**What the exercise asks**
Reproduce the following entries exactly, leaving nothing out.

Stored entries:
- - - - -

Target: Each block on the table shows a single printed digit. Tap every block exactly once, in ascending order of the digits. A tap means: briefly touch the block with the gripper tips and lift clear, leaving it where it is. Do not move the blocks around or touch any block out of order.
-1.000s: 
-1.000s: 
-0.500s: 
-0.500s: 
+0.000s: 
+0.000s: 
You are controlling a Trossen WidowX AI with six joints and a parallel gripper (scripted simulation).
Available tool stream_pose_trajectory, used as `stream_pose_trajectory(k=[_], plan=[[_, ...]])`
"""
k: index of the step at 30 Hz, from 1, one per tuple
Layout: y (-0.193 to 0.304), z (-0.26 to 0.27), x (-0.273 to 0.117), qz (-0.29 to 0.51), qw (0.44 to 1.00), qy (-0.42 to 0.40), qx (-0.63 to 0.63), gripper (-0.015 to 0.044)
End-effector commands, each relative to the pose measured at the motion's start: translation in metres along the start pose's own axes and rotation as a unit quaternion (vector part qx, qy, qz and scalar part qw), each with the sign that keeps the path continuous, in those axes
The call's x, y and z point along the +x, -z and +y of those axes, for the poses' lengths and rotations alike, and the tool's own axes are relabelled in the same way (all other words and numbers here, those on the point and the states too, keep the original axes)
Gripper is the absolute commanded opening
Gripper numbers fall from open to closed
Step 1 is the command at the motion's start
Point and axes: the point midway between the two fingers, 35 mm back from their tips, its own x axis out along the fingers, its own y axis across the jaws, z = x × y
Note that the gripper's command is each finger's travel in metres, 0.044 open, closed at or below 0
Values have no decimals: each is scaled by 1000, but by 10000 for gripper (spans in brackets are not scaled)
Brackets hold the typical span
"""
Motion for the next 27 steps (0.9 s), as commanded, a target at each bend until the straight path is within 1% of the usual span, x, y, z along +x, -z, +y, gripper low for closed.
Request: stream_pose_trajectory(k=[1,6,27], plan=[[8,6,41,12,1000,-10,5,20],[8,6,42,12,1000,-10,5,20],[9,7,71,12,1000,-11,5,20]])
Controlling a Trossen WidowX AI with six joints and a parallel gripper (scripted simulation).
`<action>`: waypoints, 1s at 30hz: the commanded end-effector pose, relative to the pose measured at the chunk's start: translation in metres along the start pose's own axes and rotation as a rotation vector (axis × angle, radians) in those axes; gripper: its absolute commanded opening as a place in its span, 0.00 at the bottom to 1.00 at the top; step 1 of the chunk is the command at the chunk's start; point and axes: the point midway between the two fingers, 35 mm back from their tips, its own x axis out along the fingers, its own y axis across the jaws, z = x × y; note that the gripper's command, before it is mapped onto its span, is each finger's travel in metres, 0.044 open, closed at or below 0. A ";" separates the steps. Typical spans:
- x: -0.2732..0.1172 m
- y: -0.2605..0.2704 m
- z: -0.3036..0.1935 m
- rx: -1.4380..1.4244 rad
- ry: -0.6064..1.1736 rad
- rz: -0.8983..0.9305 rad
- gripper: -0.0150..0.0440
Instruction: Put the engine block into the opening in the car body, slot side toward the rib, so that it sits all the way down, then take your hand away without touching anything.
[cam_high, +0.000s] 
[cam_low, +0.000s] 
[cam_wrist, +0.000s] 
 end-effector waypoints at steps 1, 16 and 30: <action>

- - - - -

**Result of this task**
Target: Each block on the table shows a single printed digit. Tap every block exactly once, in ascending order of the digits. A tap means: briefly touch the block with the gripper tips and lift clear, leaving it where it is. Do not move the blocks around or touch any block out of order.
-1.000s: 
-1.000s: 
-0.500s: 
-0.500s: 
+0.000s: 
+0.000s: 
You are controlling a Trossen WidowX AI with six joints and a parallel gripper (scripted simulation).
Available tool stream_pose_trajectory, used as `stream_pose_trajectory(k=[_], plan=[[_, ...]])`
"""
k: index of the step at 30 Hz, from 1, one per tuple
Layout: y (-0.193 to 0.304), z (-0.26 to 0.27), x (-0.273 to 0.117), qz (-0.29 to 0.51), qw (0.44 to 1.00), qy (-0.42 to 0.40), qx (-0.63 to 0.63), gripper (-0.015 to 0.044)
End-effector commands, each relative to the pose measured at the motion's start: translation in metres along the start pose's own axes and rotation as a unit quaternion (vector part qx, qy, qz and scalar part qw), each with the sign that keeps the path continuous, in those axes
The call's x, y and z point along the +x, -z and +y of those axes, for the poses' lengths and rotations alike, and the tool's own axes are relabelled in the same way (all other words and numbers here, those on the point and the states too, keep the original axes)
Gripper is the absolute commanded opening
Gripper numbers fall from open to closed
Step 1 is the command at the motion's start
Point and axes: the point midway between the two fingers, 35 mm back from their tips, its own x axis out along the fingers, its own y axis across the jaws, z = x × y
Note that the gripper's command is each finger's travel in metres, 0.044 open, closed at or below 0
Values have no decimals: each is scaled by 1000, but by 10000 for gripper (spans in brackets are not scaled)
Brackets hold the typical span
"""
Motion for the next 27 steps (0.9 s), as commanded, a target at each bend until the straight path is within 1% of the usual span, x, y, z along +x, -z, +y, gripper low for closed.
Request: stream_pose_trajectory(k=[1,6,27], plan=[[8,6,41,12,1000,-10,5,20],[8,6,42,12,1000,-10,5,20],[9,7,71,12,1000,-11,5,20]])
Controlling a Trossen WidowX AI with six joints and a parallel gripper (scripted simulation).
`<action>`: waypoints, 1s at 30hz: the commanded end-effector pose, relative to the pose measured at the chunk's start: translation in metres along the start pose's own axes and rotation as a rotation vector (axis × angle, radians) in those axes; gripper: its absolute commanded opening as a place in its span, 0.00 at the bottom to 1.00 at the top; step 1 of the chunk is the command at the chunk's start; point and axes: the point midway between the two fingers, 35 mm back from their tips, its own x axis out along the fingers, its own y axis across the jaws, z = x × y; note that the gripper's command, before it is mapped onto its span, is each finger's travel in metres, 0.044 open, closed at or below 0. A ";" separates the steps. Typical spans:
- x: -0.2732..0.1172 m
- y: -0.2605..0.2704 m
- z: -0.3036..0.1935 m
- rx: -1.4380..1.4244 rad
- ry: -0.6064..1.1736 rad
- rz: -0.8983..0.9305 rad
- gripper: -0.0150..0.0440
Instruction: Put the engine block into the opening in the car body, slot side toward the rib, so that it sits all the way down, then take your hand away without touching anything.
[cam_high, +0.000s] 
[cam_low, +0.000s] 
[cam_wrist, +0.000s] 
 end-effector waypoints at steps 1, 16 and 30: <action>

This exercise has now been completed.